A reading of my new play RED FLAMBOYANT for the Immigrant Voices Project at Queens Theater in the Park. Directed by Joanna Settle.

I had a reading of Red Flamboyant last Saturday at Queens Theater in the Park as part of their Immigrant Voices project. It was really great to hear it in front of an audience, and I learned a great deal about my play. I knew going into it, that the Queens Theater audience would be full of non-industry, traditional theater going folks (most of them older) and their comments would be pretty candid.

I wanted to share some of the highlights from the reading:

Five minutes into it, two elderly ladies who were sitting in the front row, walked out.
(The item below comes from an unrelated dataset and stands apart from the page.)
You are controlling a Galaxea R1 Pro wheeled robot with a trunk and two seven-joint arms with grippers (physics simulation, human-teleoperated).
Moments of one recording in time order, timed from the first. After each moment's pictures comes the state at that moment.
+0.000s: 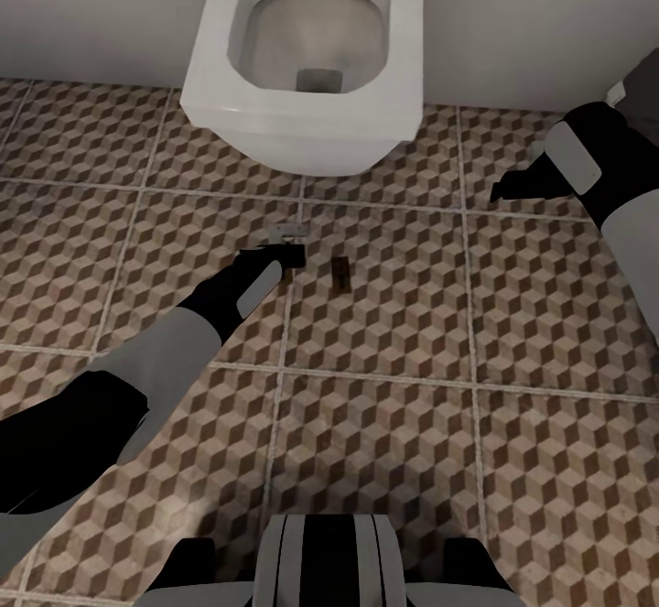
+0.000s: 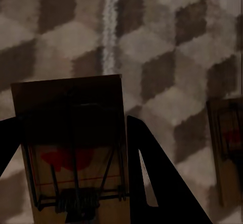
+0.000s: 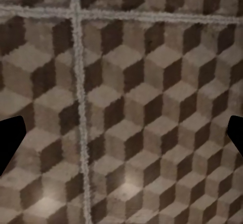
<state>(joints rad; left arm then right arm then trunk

On their way out they asked an usher for their cookie. (Coffee and cookies are served after each reading at QTIP)

During Tranh’s monologue (the farmer who donates blood), Tranh has this line “What’s that called when you give your blood to someone else?” Several people responded back “A transfusion” That was great. They were clearly paying attention.

It was also great to feel when the audience was getting restless. One older lady was more obvious about it than others, as she held her watch up, sighed, and made a frowny face.

At the opening of act two, where we have that flashback scene with all the women in it, one lady in the audience said to herself “I thought they were dead?”

During the talkback, one person said he felt there were two plays going on, and if I ever thought about writing just two seperate plays? My one word response to him was “no”

I think my favorite question from the talkback was “What’s a red flamboyant?”

Really? Hmm….I guess I wasn’t clear enough. So, for my next draft, I’m going to start the play off with an actor dressed up in red flower petals, speaking directly to the audience (just for Christina):

“Ladies and gentlemen, behold! I am a red flamboyant. People will be searching for me throughout the play. Also, please turn off all cell phones and pagers. Thank you.”

All kidding aside, I do love the QTP audience because of their candor and it was truly helpful to bring it to them and gauge their responses. A big thanks to Rob Urbinati for giving me the opportunity to share my play at QTP.